← Home

Scalable Diffusion Models with Transformers

Jun 1, 2023

Core Contribution

DiT (Diffusion Transformer) replaces the U-Net backbone commonly used in diffusion models with a standard Vision Transformer (ViT). The key insight: transformers follow predictable scaling laws, so larger DiT models consistently produce better samples with lower FID scores. This was already known for language models—DiT proves it holds for image generation.

The architecture operates in latent space (using a pre-trained VAE encoder), not pixel space. Input latents are patchified into tokens, processed through DiT blocks, and decoded back to images.

Conditioning Mechanisms

DiT explores four ways to inject conditioning information (class labels, timestep embeddings):

In-context Conditioning

Append conditioning tokens (timestep + class embedding) as additional input tokens. Simple but increases sequence length.

Cross-attention

Add cross-attention layer after self-attention in each block. Conditioning embeddings serve as keys/values, noisy latent tokens as queries. Standard approach from text-to-image models.

# Adaptive Layer Norm (adaLN)

Replace standard LayerNorm with adaptive version. The conditioning vector regresses scale ($\gamma$) and shift ($\beta$) parameters:

$$\text{adaLN}(h, c) = \gamma(c) \odot \text{LayerNorm}(h) + \beta(c)$$

where $c$ is the conditioning embedding (timestep + class).

adaLN-Zero (Best performing)

Same as adaLN, but also regresses a per-dimension scaling parameter $\alpha$ applied after attention/MLP:

$$h = h + \alpha(c) \odot \text{Attention}(\text{adaLN}(h, c))$$

Crucially, $\alpha$ is initialized to zero, making each DiT block initially an identity function. This zero-initialization provides stable training from the start.

Scaling Properties

DiT demonstrates clear Gflop-FID correlation: more compute → lower FID. The largest model (DiT-XL/2, 675M params) achieves state-of-the-art FID on ImageNet 256×256. Patch size matters significantly—smaller patches (DiT-XL/2 vs DiT-XL/4) improve quality at the cost of more compute.

In Robotics

Adaptation for Action Generation

In robotics, DiT has become the dominant architecture for diffusion-based policy learning (action diffusion). The core modification: instead of generating images, DiT generates action sequences conditioned on observations.
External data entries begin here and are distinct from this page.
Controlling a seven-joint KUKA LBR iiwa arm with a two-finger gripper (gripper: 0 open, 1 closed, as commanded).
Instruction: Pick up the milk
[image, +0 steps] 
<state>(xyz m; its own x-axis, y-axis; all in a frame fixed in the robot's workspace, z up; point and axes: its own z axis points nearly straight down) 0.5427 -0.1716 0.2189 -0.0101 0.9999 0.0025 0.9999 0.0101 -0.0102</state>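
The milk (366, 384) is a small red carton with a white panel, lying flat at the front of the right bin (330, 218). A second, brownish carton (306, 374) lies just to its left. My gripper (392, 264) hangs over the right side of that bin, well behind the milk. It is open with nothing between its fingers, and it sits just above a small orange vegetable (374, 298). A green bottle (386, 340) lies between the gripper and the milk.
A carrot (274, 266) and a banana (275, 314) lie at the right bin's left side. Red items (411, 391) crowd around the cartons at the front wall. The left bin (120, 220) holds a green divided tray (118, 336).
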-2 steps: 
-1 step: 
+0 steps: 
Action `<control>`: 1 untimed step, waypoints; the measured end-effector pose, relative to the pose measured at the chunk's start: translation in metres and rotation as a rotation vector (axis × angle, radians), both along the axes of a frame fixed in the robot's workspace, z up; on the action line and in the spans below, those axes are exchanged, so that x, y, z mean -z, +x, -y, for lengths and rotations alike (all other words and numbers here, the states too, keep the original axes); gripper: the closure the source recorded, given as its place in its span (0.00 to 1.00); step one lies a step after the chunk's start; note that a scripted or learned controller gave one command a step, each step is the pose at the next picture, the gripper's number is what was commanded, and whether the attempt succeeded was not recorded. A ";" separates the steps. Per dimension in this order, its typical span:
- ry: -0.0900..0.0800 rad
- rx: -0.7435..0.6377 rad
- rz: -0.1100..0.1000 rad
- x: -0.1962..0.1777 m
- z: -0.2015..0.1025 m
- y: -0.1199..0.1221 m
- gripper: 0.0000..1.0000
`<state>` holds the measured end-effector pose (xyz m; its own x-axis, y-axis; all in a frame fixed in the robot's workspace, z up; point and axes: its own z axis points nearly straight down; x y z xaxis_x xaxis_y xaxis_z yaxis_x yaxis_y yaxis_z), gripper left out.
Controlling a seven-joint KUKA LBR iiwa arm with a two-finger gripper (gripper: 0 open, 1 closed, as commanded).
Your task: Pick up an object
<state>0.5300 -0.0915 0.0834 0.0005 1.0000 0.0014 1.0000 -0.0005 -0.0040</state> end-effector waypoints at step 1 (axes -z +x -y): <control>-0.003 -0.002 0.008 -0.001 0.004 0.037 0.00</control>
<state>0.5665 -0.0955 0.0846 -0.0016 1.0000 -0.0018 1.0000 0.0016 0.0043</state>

The DiT block takes input tokens (primarily vision and language tokens from a VLM backbone) and conditional inputs including:

Denoising timestep embedding $t$
Proprioceptive state embeddings (joint positions, gripper state)
Sometimes: task embeddings or goal specifications

Conditioning Architecture Choices

Robotics DiT variants typically combine multiple conditioning mechanisms:

adaLN-Zero for Timestep

The denoising timestep $t$ is almost universally injected via adaLN-Zero. This follows the original DiT finding that adaLN-Zero outperforms alternatives.

Cross-attention for Multi-modal Observations

Vision and language tokens from the VLM backbone are injected via cross-attention. This allows the action head to attend selectively to relevant visual regions and language tokens. See # ManiFlow for DiT-X architecture using adaptive cross-attention.

In-context for Proprioception

Robot state (joint angles, end-effector pose) is often concatenated as additional input tokens, since proprioception is always relevant (unlike visual regions which may vary by task).